La verdad es que, a la luz de la historia de los últimos 400 años, parecería que es
dios quien tiene problemas con la ciencia, lo cual, dicho sea de paso, es bastante
lógico: a pesar de que la mayoría de los científicos, por lo menos hasta el siglo XIX,
fueron fieles creyentes (la gran excepción fue Darwin, que hacia el fin de su vida se
proclamaba francamente ateo, aunque igualmente fue sepultado en la Abadía de
Westminster), a medida que las teorías científicas avanzaban y se volvían más
complejas, las habilidades divinas parecían diverger más y más del quehacer de los
investigadores, por lo menos si uno se atiene a sus actividades en la Biblia: es muy
difícil imaginarse a dios mezclado con neutrones, protones, quarks, chips o genes
que, es de suponer, excederían por completo su capacidad. Bastante contento
debería estar con que un científico se avenga a denominar “divina” a la partícula
última de la naturaleza (si es que existe) del mismo modo que debería alegrarse de
que la Historia del tiempo, el best seller de Hawking, termine diciendo que si
tuviéramos una Teoría del Todo “podríamos leer la mente de Dios”. Esto es, de
perdurar, aunque sólo sea como recuerdo, en la metáfora.

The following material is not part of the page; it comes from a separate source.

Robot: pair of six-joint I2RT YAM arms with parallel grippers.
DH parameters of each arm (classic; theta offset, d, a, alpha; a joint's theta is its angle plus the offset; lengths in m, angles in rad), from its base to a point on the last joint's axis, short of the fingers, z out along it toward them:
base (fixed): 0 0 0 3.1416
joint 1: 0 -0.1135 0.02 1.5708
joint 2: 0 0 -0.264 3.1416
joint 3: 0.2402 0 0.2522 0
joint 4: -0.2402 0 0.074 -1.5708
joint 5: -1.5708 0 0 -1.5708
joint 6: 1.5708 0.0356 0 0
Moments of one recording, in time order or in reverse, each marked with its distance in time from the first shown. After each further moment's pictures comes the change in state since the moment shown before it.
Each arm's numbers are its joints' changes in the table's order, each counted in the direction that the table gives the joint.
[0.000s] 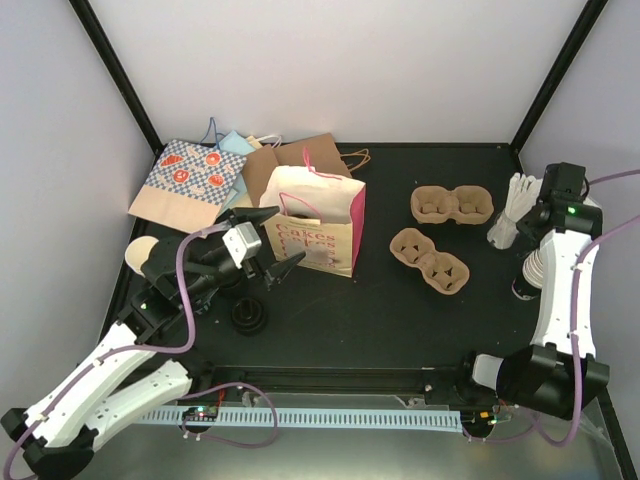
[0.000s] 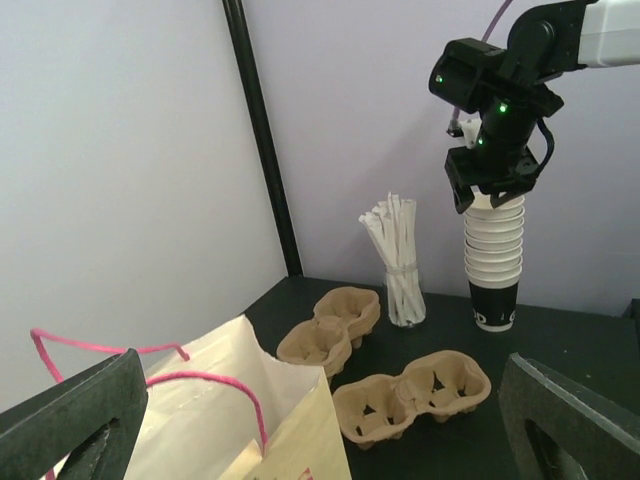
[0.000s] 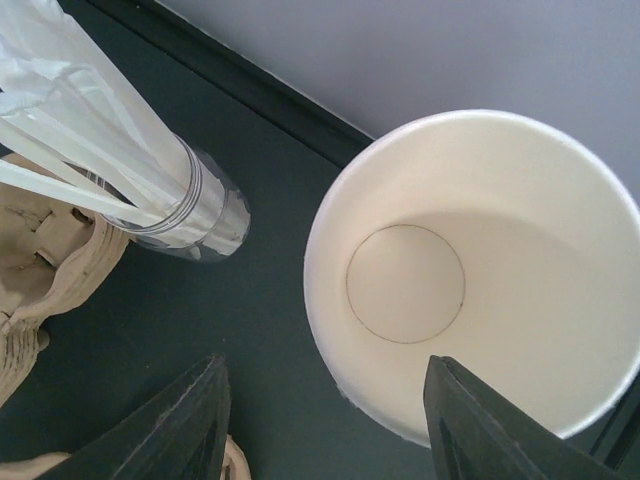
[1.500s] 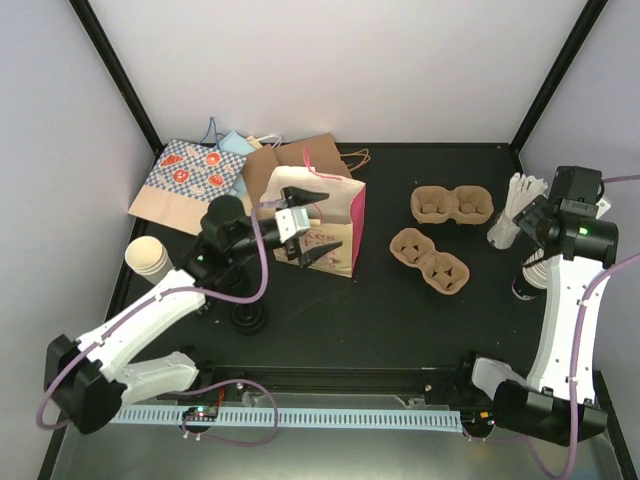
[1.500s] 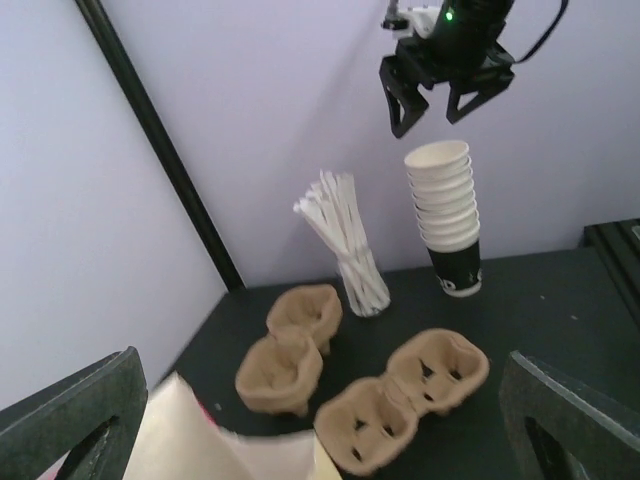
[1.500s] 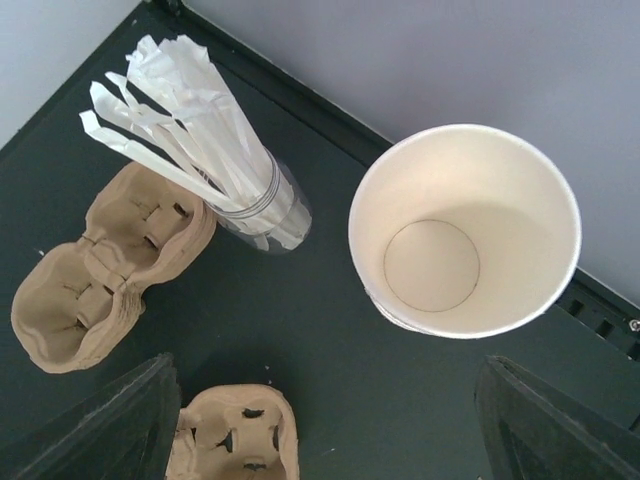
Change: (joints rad) left arm -0.069 0.364 -0.006 0.271 -0.303 0.167; right arm -0.029 -0.111 0.096 -0.086 0.082 -0.023
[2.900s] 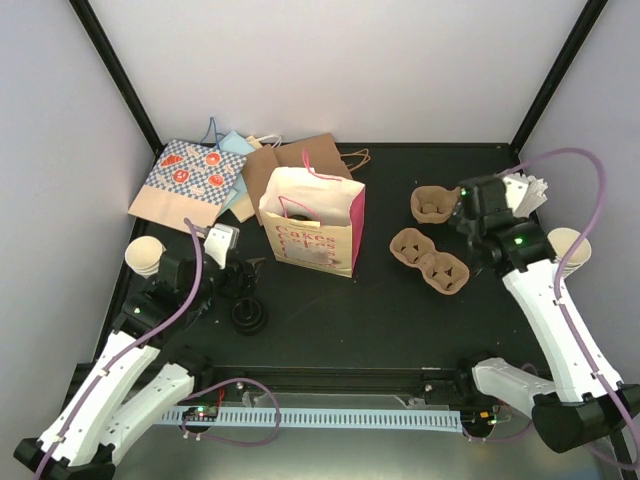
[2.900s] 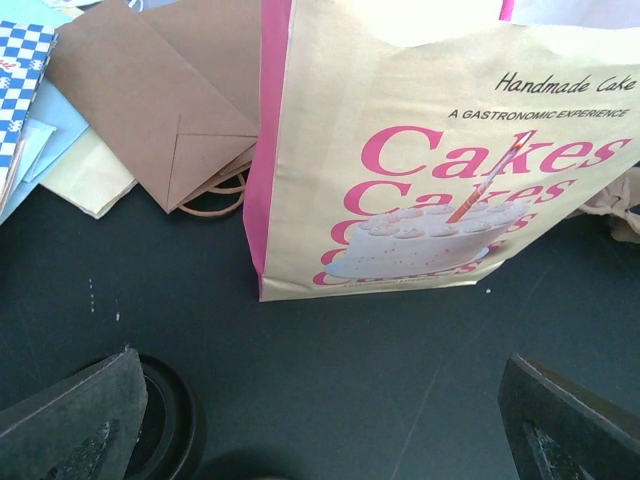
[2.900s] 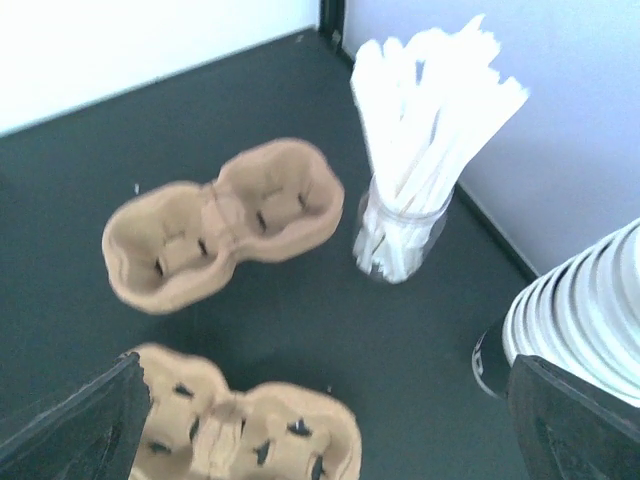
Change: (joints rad) left arm -0.174 -0.412 -0.044 -0.915 0.605 -0.496; right arm -0.632 -0.051 -0.242 0.238 -0.391 0.025
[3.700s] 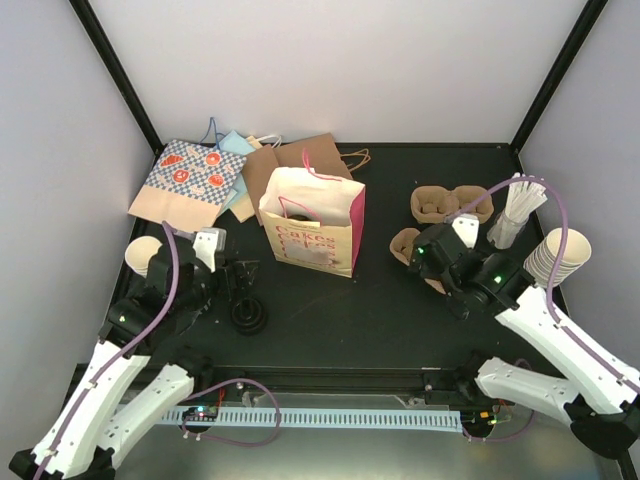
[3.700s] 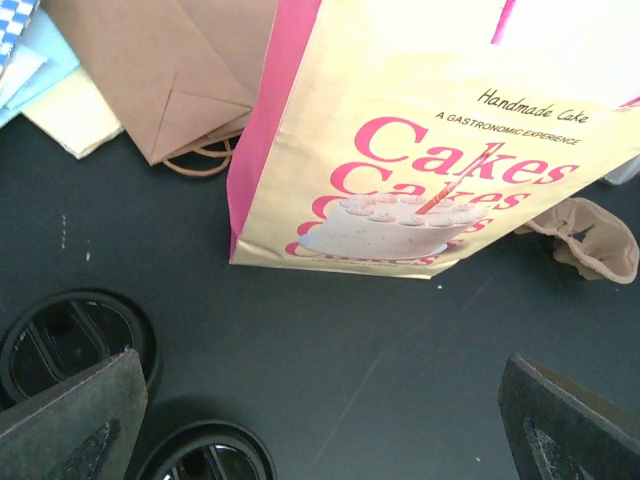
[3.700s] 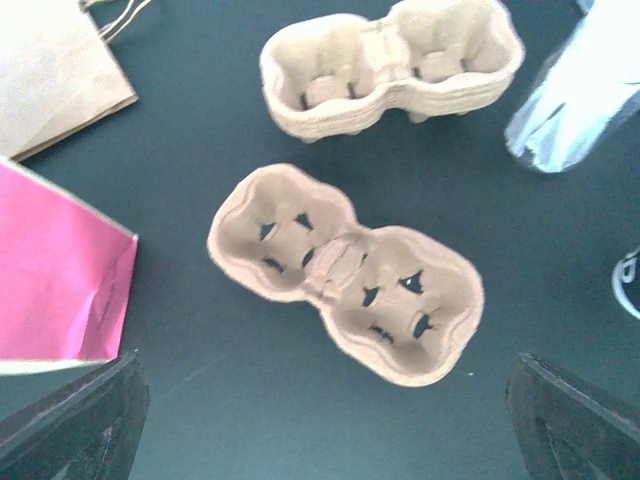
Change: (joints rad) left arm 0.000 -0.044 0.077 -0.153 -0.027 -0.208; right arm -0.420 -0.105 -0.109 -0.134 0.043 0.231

...con todo mi corazón y fe sincera abjuro, maldigo y detesto los predichos


errores...

También ocurre que las teorías científicas actuales no muestran ninguna


preocupación por ser coherentes con la religión, como sí lo hacían las de los siglos
XVI, XVII y XVIII. Newton requería la acción divina para mantener siempre activa la
fuerza de gravitación, Hutton –que sin embargo fue acusado de ateísmo– elaboró
sus hipótesis geológicas justamente porque no aceptaba que un dios bondadoso
pusiera en riesgo el futuro del planeta como, sostenía, lo hacían las teorías
anteriores, y así. Esta honorable preocupación de coherencia religiosa desapareció
hacia fines del siglo XIX, barrida en gran medida por la Teoría de la Evolución, que
ofrece obstáculos insalvables al mito de la creación divina y no es raro que, por
ejemplo, en los manuales que la Provincia de Buenos Aires está repartiendo en las
escuelas, cuando se habla de las distintas concepciones sobre el Hombre (así, con
mayúscula), no se mencione a Darwin, seguramente para no herir la fina
sensibilidad de los colegios católicos. Ni se nombra a Freud, dicho sea de paso.

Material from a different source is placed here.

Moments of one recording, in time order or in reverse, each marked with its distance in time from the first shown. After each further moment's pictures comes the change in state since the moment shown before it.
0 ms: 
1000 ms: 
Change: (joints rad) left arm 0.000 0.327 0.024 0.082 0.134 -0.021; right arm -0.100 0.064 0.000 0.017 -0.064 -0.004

...y juro que en adelante no diré ni aseguraré verbalmente o por escrito nada capaz
de propalar, más, sabiendo de alguna cosa herética o de persona sospechosa de
herejías, lo denunciaré ante este Santo Oficio...

“La razón científica a menudo se arrogó el derecho de decidir de qué se puede estar
seguro, relegando como indignas otras formas de conocimiento, y que la ciencia no
ilumina”, decía el finado papa Juan Pablo II, en una carta dirigida a la reunión de la
Amistad entre los Pueblos, reduciendo a la astronomía, la geología, la biología, la
física, la química et caetera a la modesta función de una lamparita.

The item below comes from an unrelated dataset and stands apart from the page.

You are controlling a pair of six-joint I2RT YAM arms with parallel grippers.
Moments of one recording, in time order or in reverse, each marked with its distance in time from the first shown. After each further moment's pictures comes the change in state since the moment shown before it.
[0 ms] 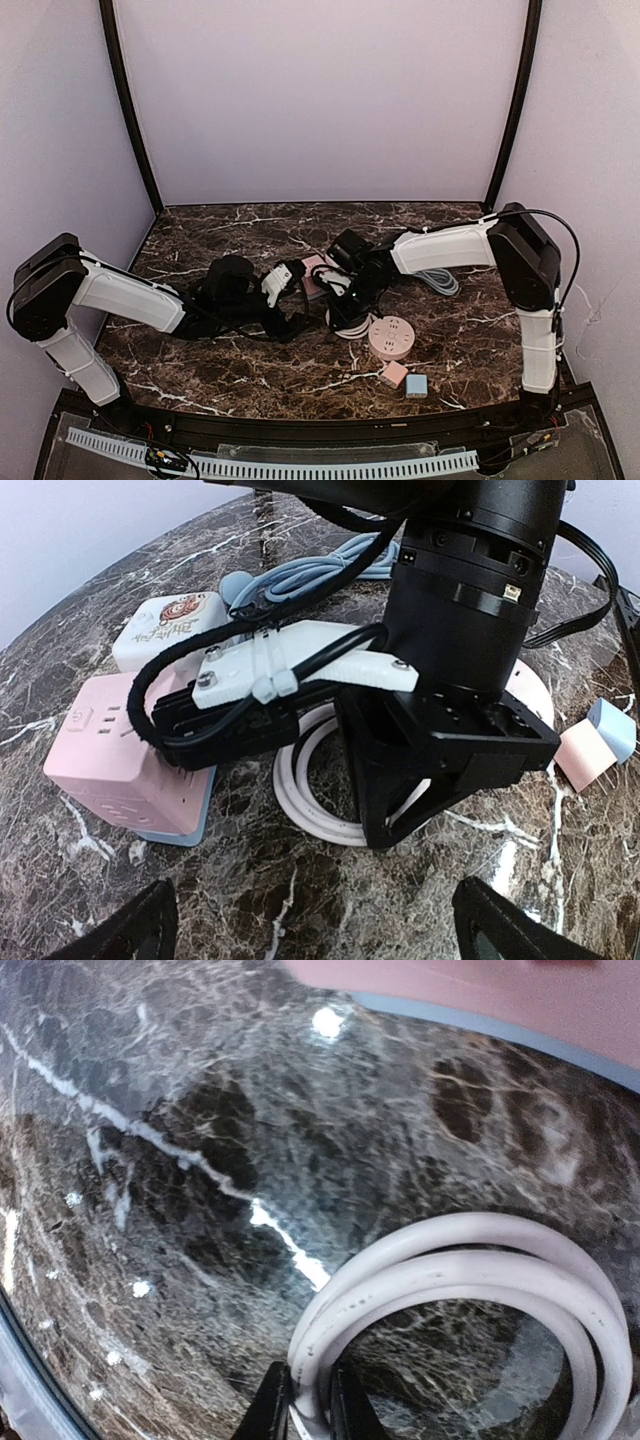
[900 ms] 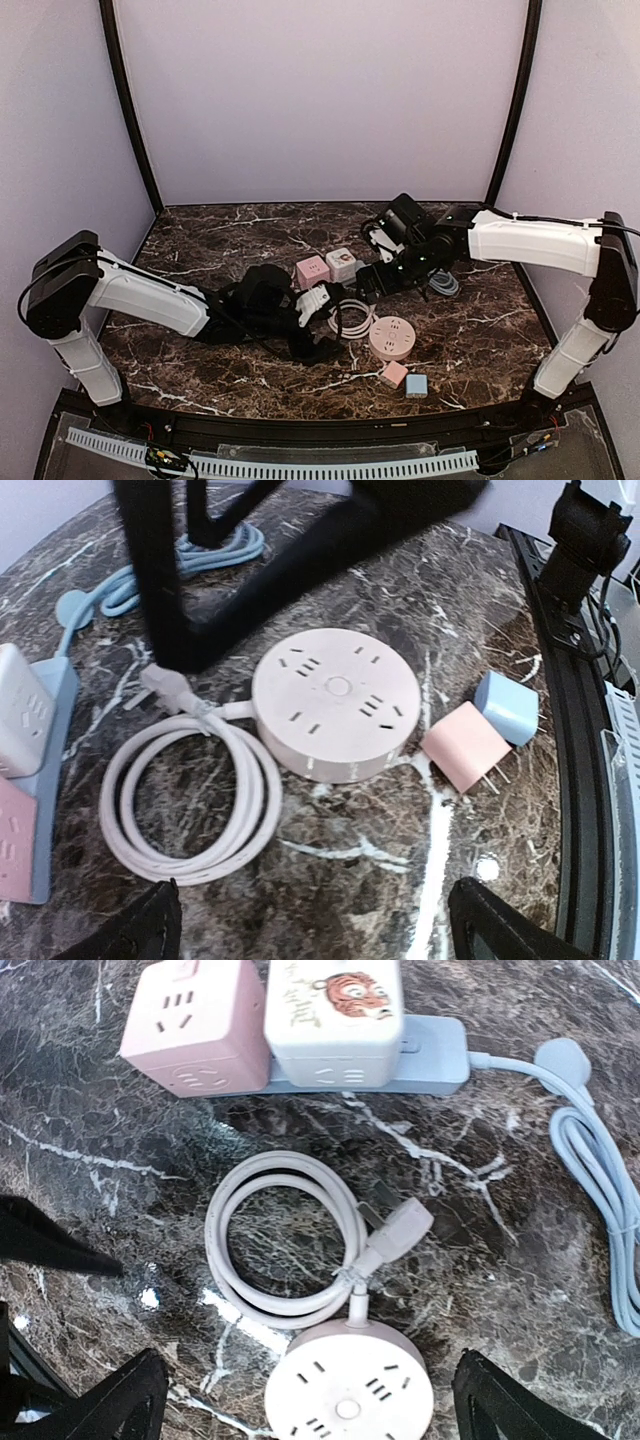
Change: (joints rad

Lo cierto es que una de las derivaciones de la ya alicaída modernidad fue arrastrar


a buena parte del pensamiento a posiciones anticientíficas y oscurantistas (con el
viejo cuento de la multiplicidad y equivalencia de relatos). Posición peligrosa, en
especial en un país “en vías de desarrollo”, para utilizar el elegante eufemismo, que
necesita de la ciencia y de la técnica para salir adelante.

...Y en caso de que contravenga cualquiera de estas promesas o juramentos, me


someto a todas las penas establecidas y promulgadas en los cánones sagrados y
otras constituciones generales o particulares, contra tales delincuentes.

Galileo Galilei, 22 de junio de 1633.